On February first of this year — the first day of Black History Month — they met in person for the first time in the nave of the Riverside Church, on the exact spot where 50 years earlier the Rev. Dr. Martin Luther King, Jr. had delivered his “Beyond Vietnam: A Time to Break Silence” speech. 2100 audience members listened in, along with over 10,000 others streaming the event live. The evening, called “The Courage to Show Up,” addressed the emotionally charged — and necessary — question: can white and black people learn how to talk to each other in the current atmosphere of distrust? More importantly, how can we learn how to listen — really listen — to one another?
Here are a few takeaways from this remarkable evening:
• Pessimism is seductive. Online, and in real life, the easiest — and frequently, the most obvious — response to the world we now live in is cynicism. It’s not hard to look around and find cause for pessimism: there are times when it’s all we can do not to stare at the television, or our devices, with an expression of slack-jawed despair. Tearing other people down has become our default mode — whether it’s because we believe that others’ actions are evil, or perhaps just because we feel they are trying to do good ineptly. “Feeling joy,” said Brown, “demands vulnerability. Pessimism is safe.” But how brave, she asked, is it to be cynical? Is not holding joy in the face of despair an act of courage?
• People who have privilege are often blind to it. The very word “privilege” triggers defensiveness among white people — and conversations about privilege can swiftly morph into a speech about striving and hard work, about how, in the words of Richard Nixon, “I worked for every penny I’ve got.” White people discount the role that whiteness may have played in their success. It is deeply awkward to admit that one’s own hard work — as noble or innovative as it may have been — was not the only element in one’s success story. But how do we get people to see a thing that is invisible to them? How do we get people to participate in a process that can feel like an invitation to shame?

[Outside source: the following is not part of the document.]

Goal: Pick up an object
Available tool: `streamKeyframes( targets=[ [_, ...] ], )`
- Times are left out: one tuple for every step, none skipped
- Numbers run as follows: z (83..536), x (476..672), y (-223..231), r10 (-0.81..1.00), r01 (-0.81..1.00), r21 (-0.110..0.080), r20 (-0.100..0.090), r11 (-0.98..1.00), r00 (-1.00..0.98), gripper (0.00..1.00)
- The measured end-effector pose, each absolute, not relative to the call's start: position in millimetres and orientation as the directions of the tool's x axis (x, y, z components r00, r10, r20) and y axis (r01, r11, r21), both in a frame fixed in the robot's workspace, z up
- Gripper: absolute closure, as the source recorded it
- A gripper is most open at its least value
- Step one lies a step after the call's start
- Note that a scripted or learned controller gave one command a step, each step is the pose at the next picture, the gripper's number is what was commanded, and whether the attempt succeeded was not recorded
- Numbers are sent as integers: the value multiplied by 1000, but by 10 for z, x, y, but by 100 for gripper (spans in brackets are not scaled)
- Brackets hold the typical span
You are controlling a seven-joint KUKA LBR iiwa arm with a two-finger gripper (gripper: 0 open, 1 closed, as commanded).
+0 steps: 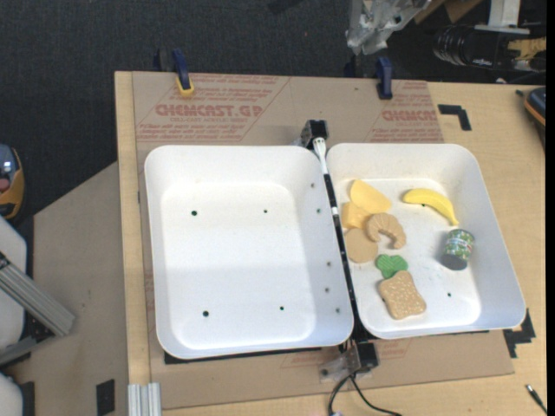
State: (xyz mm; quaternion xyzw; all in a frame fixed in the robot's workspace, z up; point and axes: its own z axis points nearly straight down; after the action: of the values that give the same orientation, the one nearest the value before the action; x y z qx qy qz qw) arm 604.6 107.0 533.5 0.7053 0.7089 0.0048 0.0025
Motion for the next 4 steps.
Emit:
streamKeyframes(
  targets=[
    [5362, 5715, 1626, 1000, 1000, -1, 2, 8, -8, 100],
    [5356, 5280, 2084, 1000, 1000, -3, 2, 8, -8, 100],
    [5013, 4765, 2230, 1000, 1000, -6, -1, 6, -6, 100],
    [5373, 4793, 2245, 1000, 1000, 5, 2, 2, -2, 100]
  ],
)
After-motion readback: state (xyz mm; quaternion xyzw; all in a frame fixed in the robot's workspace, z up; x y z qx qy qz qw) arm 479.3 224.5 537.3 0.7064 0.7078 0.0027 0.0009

• Shame and guilt are different things. Guilt means “I did something bad.” Shame means “I am something bad.” When confronted with evidence of racism’s pervasion, white people are swift to note that they themselves, for instance, never owned any slaves, seeing this as proof that, as our President claims, “I am the least racist person you will ever meet.”
But white people can (and must) accept their complicity in the system of injustice that slavery engendered. And we can (and must) also understand that we can work to undo that injustice. White America may be guilty of the original sin of slavery, but the proper response to this legacy is not shame, but engagement, and work, and a dedication to creating change.

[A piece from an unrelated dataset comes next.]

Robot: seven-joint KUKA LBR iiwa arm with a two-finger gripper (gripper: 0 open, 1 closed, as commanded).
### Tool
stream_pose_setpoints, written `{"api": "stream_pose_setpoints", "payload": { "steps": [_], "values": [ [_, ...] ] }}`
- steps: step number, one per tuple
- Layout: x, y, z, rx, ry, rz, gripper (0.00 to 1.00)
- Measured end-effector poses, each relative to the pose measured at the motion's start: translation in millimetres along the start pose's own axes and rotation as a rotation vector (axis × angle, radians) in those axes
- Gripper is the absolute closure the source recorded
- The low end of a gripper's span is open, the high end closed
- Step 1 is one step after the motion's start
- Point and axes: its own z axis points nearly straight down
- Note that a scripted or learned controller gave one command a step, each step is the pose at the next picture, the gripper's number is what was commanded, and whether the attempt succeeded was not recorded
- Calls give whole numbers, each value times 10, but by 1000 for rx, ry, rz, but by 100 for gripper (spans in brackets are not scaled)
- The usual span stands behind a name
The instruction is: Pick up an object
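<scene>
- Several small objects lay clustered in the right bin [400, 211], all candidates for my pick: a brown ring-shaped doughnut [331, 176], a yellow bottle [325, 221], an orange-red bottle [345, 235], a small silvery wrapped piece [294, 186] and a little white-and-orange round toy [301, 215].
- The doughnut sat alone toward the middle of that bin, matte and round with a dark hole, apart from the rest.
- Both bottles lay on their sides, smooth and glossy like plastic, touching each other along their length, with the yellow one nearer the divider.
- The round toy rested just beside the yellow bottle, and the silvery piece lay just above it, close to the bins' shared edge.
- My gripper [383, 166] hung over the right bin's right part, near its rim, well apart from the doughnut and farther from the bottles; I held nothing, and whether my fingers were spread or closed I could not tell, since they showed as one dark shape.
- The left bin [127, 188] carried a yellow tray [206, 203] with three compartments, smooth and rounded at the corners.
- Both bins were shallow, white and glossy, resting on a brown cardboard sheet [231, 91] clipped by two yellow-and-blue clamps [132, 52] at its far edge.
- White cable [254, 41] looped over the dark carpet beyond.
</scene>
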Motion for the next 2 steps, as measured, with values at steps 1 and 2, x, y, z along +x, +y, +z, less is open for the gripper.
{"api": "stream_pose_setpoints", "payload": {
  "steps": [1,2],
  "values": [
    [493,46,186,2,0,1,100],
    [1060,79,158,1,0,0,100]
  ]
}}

• The antidote to shame is empathy. When people — white and black — speak of their pain or struggle, the proper response is to listen respectfully. “We need to ask better questions,” Brown said, “and to spend more time listening than talking.” This, instead of swiftly reacting with dismissal, or argument, or defensiveness.
• And finally, shame is not a tool for justice. The rage that so many of us — black and white — feel right now is a great catalyst for change, but, as Brown said, “it makes for a lousy life companion.” But the opposite of rage — joy — is hard to sustain, not only because the world around us is so abundant with injustice, but also because to be joyful means, in the same moment, to fear its loss. “We’re fighting not only for the absence of oppression,” Mckesson observed, “but also for the presence of justice and joy.”
The conversation, originally slated for an hour and a half, went on for nearly two — and even after the event, there were Mckesson and Brown still on stage talking quietly to each other. It struck me, as I headed out into the cold night, how incredibly thirsty we are for these conversations, how terribly frustrated we are that we have lost our ability to understand one another.
But we can do it. How? By acknowledging privilege; by finding the courage to express our joy, in all its vulnerability; and by cultivating the skill to listen with the same passion with which we hope to be heard.